Everything from the top of the data below through the line with "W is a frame" should be duplicated exactly, and nothing past it.

◆ ◆ ◆

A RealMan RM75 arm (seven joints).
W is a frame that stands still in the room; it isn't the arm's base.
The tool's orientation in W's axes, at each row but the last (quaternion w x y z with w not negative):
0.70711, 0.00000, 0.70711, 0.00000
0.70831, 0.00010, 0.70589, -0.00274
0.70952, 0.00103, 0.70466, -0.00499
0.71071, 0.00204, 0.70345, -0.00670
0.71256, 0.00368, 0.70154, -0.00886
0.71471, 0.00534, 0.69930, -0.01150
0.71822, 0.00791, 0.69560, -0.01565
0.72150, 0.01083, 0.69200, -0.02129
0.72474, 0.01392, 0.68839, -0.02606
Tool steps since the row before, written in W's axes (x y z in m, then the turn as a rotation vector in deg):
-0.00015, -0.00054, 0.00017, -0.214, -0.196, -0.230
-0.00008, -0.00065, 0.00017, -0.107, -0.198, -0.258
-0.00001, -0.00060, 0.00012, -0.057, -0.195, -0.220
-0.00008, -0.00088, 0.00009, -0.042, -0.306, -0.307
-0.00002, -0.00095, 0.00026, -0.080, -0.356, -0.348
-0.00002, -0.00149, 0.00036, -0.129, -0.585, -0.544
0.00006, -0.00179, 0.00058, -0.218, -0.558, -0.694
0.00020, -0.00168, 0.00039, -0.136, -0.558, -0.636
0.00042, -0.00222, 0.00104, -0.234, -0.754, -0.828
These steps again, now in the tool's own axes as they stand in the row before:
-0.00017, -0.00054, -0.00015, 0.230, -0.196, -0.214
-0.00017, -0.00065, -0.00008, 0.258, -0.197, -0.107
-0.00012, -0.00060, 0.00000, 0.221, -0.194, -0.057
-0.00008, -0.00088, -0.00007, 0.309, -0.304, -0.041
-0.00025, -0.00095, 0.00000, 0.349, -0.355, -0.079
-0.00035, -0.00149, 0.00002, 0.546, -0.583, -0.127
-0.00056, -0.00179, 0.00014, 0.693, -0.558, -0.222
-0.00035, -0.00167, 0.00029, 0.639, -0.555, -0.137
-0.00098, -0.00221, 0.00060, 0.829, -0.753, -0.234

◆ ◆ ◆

** OUTPUT **
A RealMan RM75 arm (seven joints).
W is a frame that stands still in the room; it isn't the arm's base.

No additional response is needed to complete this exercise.